If that doesn't work, it will be simple enough to install a duct in the basement, from floor of the living room of the existing cabin, and into the floor of the addition.
A giant duct 16 inches in diameter. Put a 14 inch floor fan down there, in the middle of the duct, blowing cool air from the existing house, into the addition where the wood stove is. That fan will be wired to a switch on the wall in the hallway of the dog trot. Crank up the wood stove, flip on the fan switch.

One way, or another, that Jotul will heat the entire house.

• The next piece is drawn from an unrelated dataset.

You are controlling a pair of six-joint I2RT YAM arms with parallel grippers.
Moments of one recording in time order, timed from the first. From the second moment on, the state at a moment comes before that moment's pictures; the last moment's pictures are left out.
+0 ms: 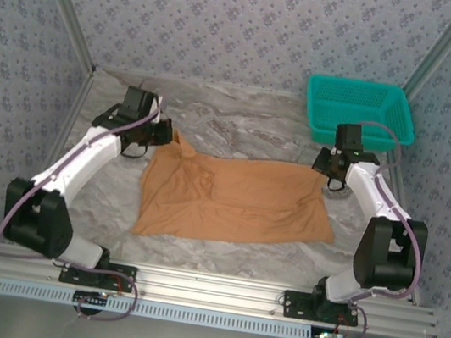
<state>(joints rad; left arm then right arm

And, since these modern wood stoves demand such dry wood, I am going to build a woodshed. It will be 8x12 feet, 8 feet high with metal roof. I will put a solar powered fan in the gable end of the wood shed. It will blow in.
At the bottom of the wood shed, there will be two openings for air to blow out.
So, on the hot sunny days, the fan will blow outside air in, force the hot air in at the top of the woodshed, where it will flow past all the split, stacked wood, and it will exhaust at the bottom.
On cloudy rainy days, the fan won't run. That's good because you don't want cool moist air blowing past your firewood.

I believe that I will be able to dry out firewood quickly with my new woodshed, gonna buy a moisture meter at Lowes and will post results.